Primary polycythemia, is a neoplasticism disease of the pluripotent cells of the bone marrow characterized by an absolute inc in total RBC mass accompanied by elevators white cell and platelet counts. Most commonly in med and may occur at any age with a median age of 62. The manifestation are variable and are related to an inc in red cell count, hemoglobin level, and hematocrit with inc blood volume and viscosity. Early findings include splenomegaly and depletion of iron stores. Viscosity rises exponentially with the hematocrit and interferes with cardiac output and blood flow. Hypertension is common and there may be complaints of headache, dizziness, inability to concentrate, and some difficulty with hearing and vision because of dec cerebral blood flow. Venous stasis gives rise to a dusky red or bluish skin color, particularly in the lips fingertips and mucous membranes. The inc concentration of blood cells, and person may experience itching and pain in fingers or toes, and hyper metabolism may induce night sweats and weight loss. Thromboembolism and hemorrhage, due to hyperviscosity and platelet and neutrophil abnormal activation, are common it can be prevented by phlebotomy to reduce the hematocrit to less than 42% in women and 45% in men.

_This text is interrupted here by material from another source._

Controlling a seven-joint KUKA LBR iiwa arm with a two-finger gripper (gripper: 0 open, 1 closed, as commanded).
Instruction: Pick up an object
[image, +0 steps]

Treatment is to reduce blood viscosity. Withdrawing blood by periodically to reduce RBC volume. Low dose aspirin may control the high platelet counts and suppression of bone marrow function with meds hydroxyurea controls the elevated WC count.
Secondary results from a physiologic inc in the level of erythropoietin, commonly as a compensatory response to hypoxia. Conditions for causing hypoxia include living at high altitudes, chronic heart and lung disease and smoking. The resultant release of erythropoietin by the kidney causes the inc formation of RBC in the bone marrow. Neoplasms that secrete erythropoietin may also cause secondary polycythemia. Kidney disease as hydronephrosis or renal cysts may obstruct blood flow, cause hypoxia and lead to an inc in erythropoietin as well.
Treatment focuses on relieving hypoxia. Continuous low flow oxygen therapy can be used to correct hypoxia in COPD. This form of treatment is thought to relieve the pulmonary hypertension and polycythemia and to delay the onset of right heart failure due to lung disease.